■ WHAT IS NEEDED:
For this exercise, print the records below verbatim.

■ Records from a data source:
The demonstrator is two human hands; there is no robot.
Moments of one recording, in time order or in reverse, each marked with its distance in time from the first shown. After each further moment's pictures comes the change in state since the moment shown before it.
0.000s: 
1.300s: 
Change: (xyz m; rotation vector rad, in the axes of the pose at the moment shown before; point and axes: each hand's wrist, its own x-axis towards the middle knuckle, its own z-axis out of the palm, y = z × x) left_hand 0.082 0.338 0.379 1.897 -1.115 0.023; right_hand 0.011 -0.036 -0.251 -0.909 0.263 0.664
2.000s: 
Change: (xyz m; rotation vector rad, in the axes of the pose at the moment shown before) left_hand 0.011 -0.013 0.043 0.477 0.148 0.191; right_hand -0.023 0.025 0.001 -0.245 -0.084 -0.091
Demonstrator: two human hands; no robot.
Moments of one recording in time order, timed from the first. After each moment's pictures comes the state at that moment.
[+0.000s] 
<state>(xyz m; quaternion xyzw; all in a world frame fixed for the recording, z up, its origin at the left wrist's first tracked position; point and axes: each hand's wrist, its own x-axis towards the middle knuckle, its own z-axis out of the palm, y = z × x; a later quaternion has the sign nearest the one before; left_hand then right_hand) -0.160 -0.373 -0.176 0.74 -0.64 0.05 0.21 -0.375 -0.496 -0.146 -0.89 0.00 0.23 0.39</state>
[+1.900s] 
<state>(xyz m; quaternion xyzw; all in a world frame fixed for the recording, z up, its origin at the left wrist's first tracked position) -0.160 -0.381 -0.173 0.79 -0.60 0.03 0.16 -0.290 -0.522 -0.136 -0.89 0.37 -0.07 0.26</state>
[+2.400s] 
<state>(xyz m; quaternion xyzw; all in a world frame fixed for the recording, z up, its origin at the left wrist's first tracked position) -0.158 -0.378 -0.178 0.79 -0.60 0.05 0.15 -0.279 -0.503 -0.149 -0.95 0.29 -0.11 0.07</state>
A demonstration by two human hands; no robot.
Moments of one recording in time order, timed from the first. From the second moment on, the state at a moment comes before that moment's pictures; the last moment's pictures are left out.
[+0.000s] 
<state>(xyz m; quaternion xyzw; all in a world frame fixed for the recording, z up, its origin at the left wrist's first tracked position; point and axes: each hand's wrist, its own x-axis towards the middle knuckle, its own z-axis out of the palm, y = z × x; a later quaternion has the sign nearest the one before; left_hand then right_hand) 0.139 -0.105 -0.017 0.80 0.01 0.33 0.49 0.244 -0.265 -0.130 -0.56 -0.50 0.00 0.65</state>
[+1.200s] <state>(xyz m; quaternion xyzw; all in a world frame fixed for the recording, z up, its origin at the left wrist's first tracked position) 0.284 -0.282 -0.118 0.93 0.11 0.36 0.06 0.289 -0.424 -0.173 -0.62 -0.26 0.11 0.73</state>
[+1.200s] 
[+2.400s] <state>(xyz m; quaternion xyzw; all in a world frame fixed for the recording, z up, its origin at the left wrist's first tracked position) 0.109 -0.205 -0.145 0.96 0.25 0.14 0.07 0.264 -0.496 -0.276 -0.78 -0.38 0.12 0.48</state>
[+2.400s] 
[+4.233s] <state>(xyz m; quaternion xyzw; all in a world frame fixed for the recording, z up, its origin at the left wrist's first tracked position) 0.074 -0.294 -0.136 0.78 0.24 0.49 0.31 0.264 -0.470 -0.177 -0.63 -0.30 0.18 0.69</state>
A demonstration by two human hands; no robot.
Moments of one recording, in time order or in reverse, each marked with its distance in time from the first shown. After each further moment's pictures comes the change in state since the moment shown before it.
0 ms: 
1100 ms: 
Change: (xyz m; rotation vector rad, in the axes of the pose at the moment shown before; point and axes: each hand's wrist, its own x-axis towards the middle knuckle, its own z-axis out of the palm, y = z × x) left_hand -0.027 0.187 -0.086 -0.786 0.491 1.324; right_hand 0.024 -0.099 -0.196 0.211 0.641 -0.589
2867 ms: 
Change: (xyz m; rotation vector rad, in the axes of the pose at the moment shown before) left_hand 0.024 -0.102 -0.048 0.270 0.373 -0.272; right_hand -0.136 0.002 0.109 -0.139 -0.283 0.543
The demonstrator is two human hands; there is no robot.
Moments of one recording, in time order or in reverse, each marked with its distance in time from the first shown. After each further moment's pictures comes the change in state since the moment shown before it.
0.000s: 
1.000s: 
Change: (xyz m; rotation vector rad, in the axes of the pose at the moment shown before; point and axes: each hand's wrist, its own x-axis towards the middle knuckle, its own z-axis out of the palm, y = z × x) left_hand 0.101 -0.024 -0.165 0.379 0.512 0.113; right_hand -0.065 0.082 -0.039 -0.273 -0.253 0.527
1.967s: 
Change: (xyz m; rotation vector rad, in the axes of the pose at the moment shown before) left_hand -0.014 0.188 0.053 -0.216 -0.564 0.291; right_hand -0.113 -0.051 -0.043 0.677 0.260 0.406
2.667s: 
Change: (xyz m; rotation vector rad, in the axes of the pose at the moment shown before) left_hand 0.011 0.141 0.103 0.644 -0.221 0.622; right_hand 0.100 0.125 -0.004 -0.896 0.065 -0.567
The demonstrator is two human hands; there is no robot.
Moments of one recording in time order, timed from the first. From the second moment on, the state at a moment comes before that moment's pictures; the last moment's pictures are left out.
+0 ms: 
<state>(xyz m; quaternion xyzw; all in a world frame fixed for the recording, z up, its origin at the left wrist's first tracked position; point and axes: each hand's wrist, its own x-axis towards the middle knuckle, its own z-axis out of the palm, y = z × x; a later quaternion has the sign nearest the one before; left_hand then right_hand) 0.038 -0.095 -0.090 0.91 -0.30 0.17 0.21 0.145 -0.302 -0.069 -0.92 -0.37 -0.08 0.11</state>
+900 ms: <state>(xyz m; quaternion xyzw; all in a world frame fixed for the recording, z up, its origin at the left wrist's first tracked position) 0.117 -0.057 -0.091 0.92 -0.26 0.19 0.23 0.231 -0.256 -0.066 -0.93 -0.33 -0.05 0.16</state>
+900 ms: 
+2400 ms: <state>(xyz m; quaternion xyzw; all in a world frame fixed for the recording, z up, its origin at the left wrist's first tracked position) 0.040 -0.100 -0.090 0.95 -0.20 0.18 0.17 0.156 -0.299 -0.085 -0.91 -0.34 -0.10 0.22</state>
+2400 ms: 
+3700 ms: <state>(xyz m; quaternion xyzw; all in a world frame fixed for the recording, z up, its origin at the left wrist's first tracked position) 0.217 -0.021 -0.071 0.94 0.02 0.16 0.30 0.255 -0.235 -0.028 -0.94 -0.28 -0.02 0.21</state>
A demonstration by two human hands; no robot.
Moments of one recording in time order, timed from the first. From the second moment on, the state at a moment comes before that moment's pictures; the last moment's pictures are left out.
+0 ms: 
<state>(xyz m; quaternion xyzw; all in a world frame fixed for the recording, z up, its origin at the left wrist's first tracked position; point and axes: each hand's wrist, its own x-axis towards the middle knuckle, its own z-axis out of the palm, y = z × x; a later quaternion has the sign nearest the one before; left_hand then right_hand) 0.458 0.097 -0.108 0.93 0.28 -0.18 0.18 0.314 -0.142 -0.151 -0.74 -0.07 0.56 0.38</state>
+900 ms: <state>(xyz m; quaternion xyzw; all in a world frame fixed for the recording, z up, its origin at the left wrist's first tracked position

■ RESPONSE AREA:
The demonstrator is two human hands; there is no robot.
Moments of one recording, in time order or in reverse, each marked with its distance in time from the first shown. After each further moment's pictures comes the change in state since the moment shown before it.
0.000s: 
1.300s: 
Change: (xyz m; rotation vector rad, in the axes of the pose at the moment shown before; point and axes: each hand's wrist, its own x-axis towards the middle knuckle, its own z-axis out of the palm, y = z × x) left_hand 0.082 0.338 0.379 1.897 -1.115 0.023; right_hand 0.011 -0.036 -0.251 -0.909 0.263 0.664
2.000s: 
Change: (xyz m; rotation vector rad, in the axes of the pose at the moment shown before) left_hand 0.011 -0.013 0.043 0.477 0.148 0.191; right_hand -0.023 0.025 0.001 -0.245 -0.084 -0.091
Demonstrator: two human hands; no robot.
Moments of one recording in time order, timed from the first. After each moment's pictures comes the state at that moment.
[+0.000s] 
<state>(xyz m; quaternion xyzw; all in a world frame fixed for the recording, z up, its origin at the left wrist's first tracked position; point and axes: each hand's wrist, its own x-axis towards the middle knuckle, its own z-axis out of the palm, y = z × x; a later quaternion has the sign nearest the one before; left_hand then right_hand) -0.160 -0.373 -0.176 0.74 -0.64 0.05 0.21 -0.375 -0.496 -0.146 -0.89 0.00 0.23 0.39</state>
[+1.900s] 
<state>(xyz m; quaternion xyzw; all in a world frame fixed for the recording, z up, its origin at the left wrist's first tracked position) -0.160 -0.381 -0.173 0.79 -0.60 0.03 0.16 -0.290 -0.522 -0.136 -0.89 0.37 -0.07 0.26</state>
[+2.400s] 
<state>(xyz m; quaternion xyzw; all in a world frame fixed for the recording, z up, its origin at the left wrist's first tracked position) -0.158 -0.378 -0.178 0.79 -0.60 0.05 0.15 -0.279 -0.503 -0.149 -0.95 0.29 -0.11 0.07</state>
A demonstration by two human hands; no robot.
Moments of one recording in time order, timed from the first. From the second moment on, the state at a moment comes before that moment's pictures; the last moment's pictures are left out.
[+0.000s] 
<state>(xyz m; quaternion xyzw; all in a world frame fixed for the recording, z up, its origin at the left wrist's first tracked position; point and axes: each hand's wrist, its own x-axis towards the middle knuckle, its own z-axis out of the palm, y = z × x; a later quaternion has the sign nearest the one before; left_hand then right_hand) 0.139 -0.105 -0.017 0.80 0.01 0.33 0.49 0.244 -0.265 -0.130 -0.56 -0.50 0.00 0.65</state>
[+1.200s] <state>(xyz m; quaternion xyzw; all in a world frame fixed for the recording, z up, its origin at the left wrist's first tracked position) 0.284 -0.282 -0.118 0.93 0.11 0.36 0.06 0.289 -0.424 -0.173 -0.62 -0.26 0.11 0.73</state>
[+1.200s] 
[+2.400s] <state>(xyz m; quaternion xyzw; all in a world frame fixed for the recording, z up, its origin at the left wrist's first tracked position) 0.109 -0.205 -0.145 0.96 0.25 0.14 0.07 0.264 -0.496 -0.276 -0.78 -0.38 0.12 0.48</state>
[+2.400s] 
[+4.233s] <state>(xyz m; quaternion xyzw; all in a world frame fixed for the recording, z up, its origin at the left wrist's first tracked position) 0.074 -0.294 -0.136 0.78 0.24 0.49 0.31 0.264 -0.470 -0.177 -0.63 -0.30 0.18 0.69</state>
A demonstration by two human hands; no robot.
Moments of one recording, in time order or in reverse, each marked with its distance in time from the first shown. After each further moment's pictures comes the change in state since the moment shown before it.
0 ms: 
1100 ms: 
Change: (xyz m; rotation vector rad, in the axes of the pose at the moment shown before; point and axes: each hand's wrist, its own x-axis towards the middle knuckle, its own z-axis out of the palm, y = z × x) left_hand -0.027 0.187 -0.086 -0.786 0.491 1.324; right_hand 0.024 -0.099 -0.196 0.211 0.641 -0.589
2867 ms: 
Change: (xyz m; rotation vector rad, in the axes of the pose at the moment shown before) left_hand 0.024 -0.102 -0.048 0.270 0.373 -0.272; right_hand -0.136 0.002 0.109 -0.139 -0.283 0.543
The demonstrator is two human hands; there is no robot.
Moments of one recording, in time order or in reverse, each marked with its distance in time from the first shown. After each further moment's pictures comes the change in state since the moment shown before it.
0.000s: 
1.000s: 
Change: (xyz m; rotation vector rad, in the axes of the pose at the moment shown before; point and axes: each hand's wrist, its own x-axis towards the middle knuckle, its own z-axis out of the palm, y = z × x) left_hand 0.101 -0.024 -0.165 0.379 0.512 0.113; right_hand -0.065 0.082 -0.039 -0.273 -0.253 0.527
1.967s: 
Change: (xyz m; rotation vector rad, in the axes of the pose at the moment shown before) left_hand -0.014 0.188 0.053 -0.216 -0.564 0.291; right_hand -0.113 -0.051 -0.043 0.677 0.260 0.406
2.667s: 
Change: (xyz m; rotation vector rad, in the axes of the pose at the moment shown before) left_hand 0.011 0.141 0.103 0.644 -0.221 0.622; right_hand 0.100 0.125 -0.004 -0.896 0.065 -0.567
The demonstrator is two human hands; there is no robot.
Moments of one recording in time order, timed from the first. From the second moment on, the state at a moment comes before that moment's pictures; the last moment's pictures are left out.
+0 ms: 
<state>(xyz m; quaternion xyzw; all in a world frame fixed for the recording, z up, its origin at the left wrist's first tracked position; point and axes: each hand's wrist, its own x-axis towards the middle knuckle, its own z-axis out of the palm, y = z × x; a later quaternion has the sign nearest the one before; left_hand then right_hand) 0.038 -0.095 -0.090 0.91 -0.30 0.17 0.21 0.145 -0.302 -0.069 -0.92 -0.37 -0.08 0.11</state>
+900 ms: <state>(xyz m; quaternion xyzw; all in a world frame fixed for the recording, z up, its origin at the left wrist's first tracked position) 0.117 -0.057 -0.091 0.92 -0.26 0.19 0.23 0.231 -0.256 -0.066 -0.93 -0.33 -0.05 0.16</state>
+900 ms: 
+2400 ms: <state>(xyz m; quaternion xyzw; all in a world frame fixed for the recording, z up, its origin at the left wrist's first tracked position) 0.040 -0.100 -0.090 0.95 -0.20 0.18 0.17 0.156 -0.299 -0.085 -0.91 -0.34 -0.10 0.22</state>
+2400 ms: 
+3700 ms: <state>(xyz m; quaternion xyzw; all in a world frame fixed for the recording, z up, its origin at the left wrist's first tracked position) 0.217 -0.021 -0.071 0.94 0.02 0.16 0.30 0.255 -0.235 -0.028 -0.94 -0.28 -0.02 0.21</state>
A demonstration by two human hands; no robot.
Moments of one recording in time order, timed from the first. From the second moment on, the state at a moment comes before that moment's pictures; the last moment's pictures are left out.
+0 ms: 
<state>(xyz m; quaternion xyzw; all in a world frame fixed for the recording, z up, its origin at the left wrist's first tracked position; point and axes: each hand's wrist, its own x-axis towards the middle knuckle, its own z-axis out of the palm, y = z × x; a later quaternion has the sign nearest the one before; left_hand then right_hand) 0.458 0.097 -0.108 0.93 0.28 -0.18 0.18 0.314 -0.142 -0.151 -0.74 -0.07 0.56 0.38</state>
+900 ms: <state>(xyz m; quaternion xyzw; all in a world frame fixed for the recording, z up, its origin at the left wrist's first tracked position

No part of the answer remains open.